Bu durumda, uyuşmazlık konusu taşınmaza ilişkin işgalin davalı idarece tespit tarihinden geriye doğru beş yıldan fazla süre için ecrimisil istenilmesi mümkün bulunmadığından, davacının, dava konusu ödeme emri ile istenilen miktarda borcunun bulunmadığının kabulü gerektiğinden, dava konusu işlemin iptali yolunda verilen İdare Mahkemesi kararında sonucu itibarıyla hukuki isabetsizlik bulunmamaktadır.

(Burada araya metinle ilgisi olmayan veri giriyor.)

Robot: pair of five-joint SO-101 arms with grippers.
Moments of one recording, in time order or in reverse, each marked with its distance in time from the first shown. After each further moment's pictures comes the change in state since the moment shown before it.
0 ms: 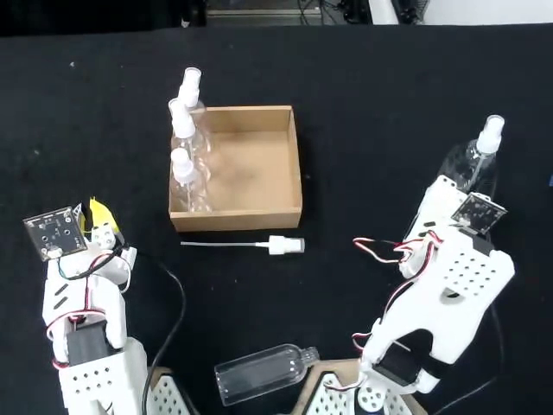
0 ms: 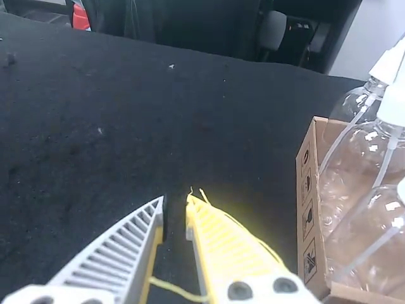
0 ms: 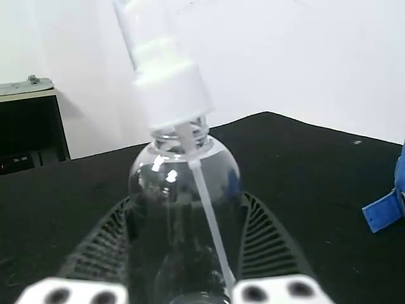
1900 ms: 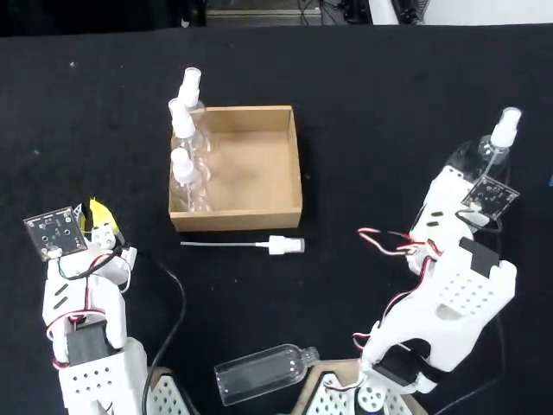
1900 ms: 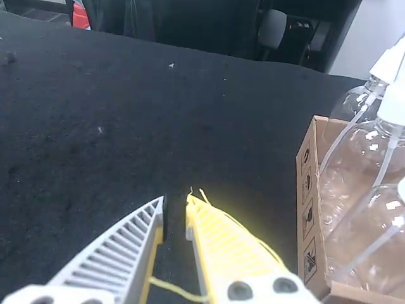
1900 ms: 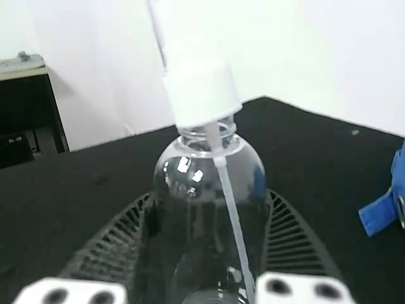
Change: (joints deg) left arm 0.0 0.0 0.0 0.2 0.0; right arm -0.2 -12.0 2.0 12.8 0.0
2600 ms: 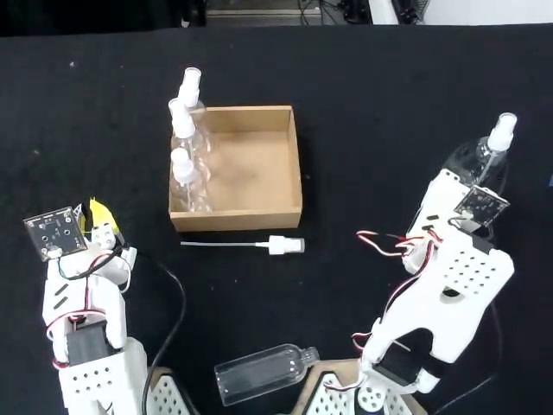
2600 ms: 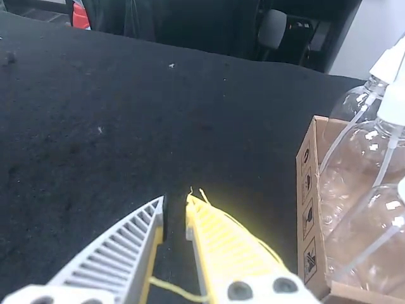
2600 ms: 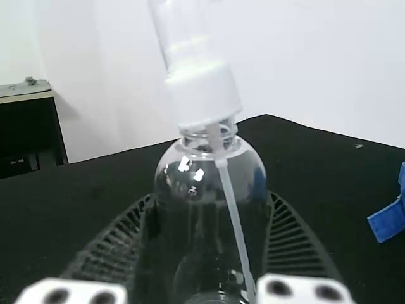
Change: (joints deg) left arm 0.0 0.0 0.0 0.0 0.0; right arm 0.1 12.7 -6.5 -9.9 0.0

Öte yandan; İdare Mahkemesince mülkiyeti hazineye ait dava konusu taşınmazın davacı belediye tarafından zorunlu kamu hizmetlerinden biri olan ulaşım hizmetinin ifası için kullanılmasının "borcum yoktur" kapsamında değerlendirilmesinin gerektiği belirtilmiş ise de; taşınmazın kullanım şekli her ne kadar ulaşım hizmetinin ifası olsa dahi davacı belediyenin kullanımının herhangi bir protokole, tahsise ve/veya izne dayanmadığı, bu haliyle davacı belediyenin kullanımının hukuki dayanağı bulunmadığından fuzuli şagil sayılacağı ve hukuken geçerli bir sebebe dayanmaksızın Hazineye ait taşınmazın davacı belediye tarafından ulaşım hizmetinin ifası olarak kullanmasının "borcum yoktur" kapsamında değerlendirilmesine hukuken olanak bulunmadığı açıktır.

KARAR SONUCU :
Açıklanan nedenlerle;
1. DAVALI İDARENİN TEMYİZ İSTEMİNİN REDDİNE,
2. …. İdare Mahkemesince verilen … günlü, E:…, K:… sayılı kararın yukarıda belirtilen gerekçe ile ONANMASINA,
3. Temyiz giderlerinin istemde bulunan davalı idare üzerinde bırakılmasına,
4. Dosyanın Mahkemesine gönderilmesine,
5. 2577 sayılı Kanun'un (Geçici 8. maddesi uyarınca uygulanmasına devam edilen) 54. maddesinin 1. fıkrası uyarınca bu kararın tebliğ tarihini izleyen günden itibaren (15) onbeş gün içinde Danıştay'da karar düzeltme yolu açık olmak üzere, 02/11/2021 tarihinde oybirliğiyle karar verildi.